| Input data |
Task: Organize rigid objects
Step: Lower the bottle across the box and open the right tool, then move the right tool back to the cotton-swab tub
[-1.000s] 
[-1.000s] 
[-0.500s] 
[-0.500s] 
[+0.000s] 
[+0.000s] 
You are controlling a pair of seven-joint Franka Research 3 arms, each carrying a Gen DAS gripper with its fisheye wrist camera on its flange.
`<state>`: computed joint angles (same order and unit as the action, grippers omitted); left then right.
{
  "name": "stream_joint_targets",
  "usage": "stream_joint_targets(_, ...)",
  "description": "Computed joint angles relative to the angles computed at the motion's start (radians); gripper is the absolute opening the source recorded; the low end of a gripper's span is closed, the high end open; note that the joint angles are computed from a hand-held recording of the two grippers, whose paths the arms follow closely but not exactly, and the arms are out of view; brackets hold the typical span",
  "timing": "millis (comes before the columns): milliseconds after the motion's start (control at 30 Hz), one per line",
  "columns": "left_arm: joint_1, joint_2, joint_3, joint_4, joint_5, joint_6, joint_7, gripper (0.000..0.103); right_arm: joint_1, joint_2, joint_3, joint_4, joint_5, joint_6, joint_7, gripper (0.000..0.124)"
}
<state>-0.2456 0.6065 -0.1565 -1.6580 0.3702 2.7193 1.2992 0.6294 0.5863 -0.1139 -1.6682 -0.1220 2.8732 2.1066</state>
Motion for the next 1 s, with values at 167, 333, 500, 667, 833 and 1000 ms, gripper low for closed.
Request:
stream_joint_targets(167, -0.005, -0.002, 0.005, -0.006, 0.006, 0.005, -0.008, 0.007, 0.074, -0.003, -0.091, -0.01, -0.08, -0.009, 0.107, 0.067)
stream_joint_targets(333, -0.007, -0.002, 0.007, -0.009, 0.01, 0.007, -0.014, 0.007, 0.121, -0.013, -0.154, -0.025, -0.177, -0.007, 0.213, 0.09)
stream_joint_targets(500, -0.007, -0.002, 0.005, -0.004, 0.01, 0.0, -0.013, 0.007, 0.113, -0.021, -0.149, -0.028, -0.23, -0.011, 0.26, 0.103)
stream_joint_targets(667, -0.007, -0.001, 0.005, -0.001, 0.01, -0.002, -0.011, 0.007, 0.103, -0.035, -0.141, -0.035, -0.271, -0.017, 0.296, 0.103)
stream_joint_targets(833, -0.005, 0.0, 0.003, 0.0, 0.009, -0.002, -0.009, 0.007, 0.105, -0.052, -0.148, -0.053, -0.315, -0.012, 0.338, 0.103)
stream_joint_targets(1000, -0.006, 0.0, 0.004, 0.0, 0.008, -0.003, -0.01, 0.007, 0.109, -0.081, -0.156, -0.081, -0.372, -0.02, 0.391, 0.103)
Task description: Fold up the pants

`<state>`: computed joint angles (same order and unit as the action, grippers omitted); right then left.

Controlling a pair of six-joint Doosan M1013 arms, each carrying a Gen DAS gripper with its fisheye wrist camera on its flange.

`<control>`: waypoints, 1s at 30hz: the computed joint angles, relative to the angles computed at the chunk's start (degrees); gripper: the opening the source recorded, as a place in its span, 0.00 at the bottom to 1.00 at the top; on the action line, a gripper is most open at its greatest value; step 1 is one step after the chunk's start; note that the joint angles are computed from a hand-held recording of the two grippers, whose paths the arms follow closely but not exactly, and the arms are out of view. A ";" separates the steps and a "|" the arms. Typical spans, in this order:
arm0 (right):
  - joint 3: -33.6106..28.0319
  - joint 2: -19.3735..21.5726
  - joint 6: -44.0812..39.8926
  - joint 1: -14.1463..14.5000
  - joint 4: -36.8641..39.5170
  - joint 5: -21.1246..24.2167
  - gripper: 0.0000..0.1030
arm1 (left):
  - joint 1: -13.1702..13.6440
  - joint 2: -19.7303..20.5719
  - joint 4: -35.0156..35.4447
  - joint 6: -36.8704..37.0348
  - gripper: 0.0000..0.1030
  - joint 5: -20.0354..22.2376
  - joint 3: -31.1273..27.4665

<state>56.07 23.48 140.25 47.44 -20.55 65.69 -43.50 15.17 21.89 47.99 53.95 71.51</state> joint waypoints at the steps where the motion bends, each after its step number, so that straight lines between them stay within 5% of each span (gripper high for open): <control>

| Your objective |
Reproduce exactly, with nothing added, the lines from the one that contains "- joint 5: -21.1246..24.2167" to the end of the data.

| Response box |
  - joint 5: -21.1246..24.2167
  - gripper: 0.0000..0.1030
arm1 (left):
  - joint 1: -13.1702..13.6440
  - joint 2: -19.7303..20.5719
  - joint 4: -35.0156..35.4447
  - joint 6: -36.8704..37.0348
  - gripper: 0.0000..0.1030
  - joint 5: -20.0354..22.2376
  - joint 3: -31.1273..27.4665

<state>56.07 23.48 140.25 47.44 -20.55 65.69 -43.50 15.17 21.89 47.99 53.95 71.51</state> joint waypoints at the steps where the motion bends, each after its step number, so that straight lines between them stay within 5% of each span (gripper high for open): <control>

The response is finished, and the exercise is complete.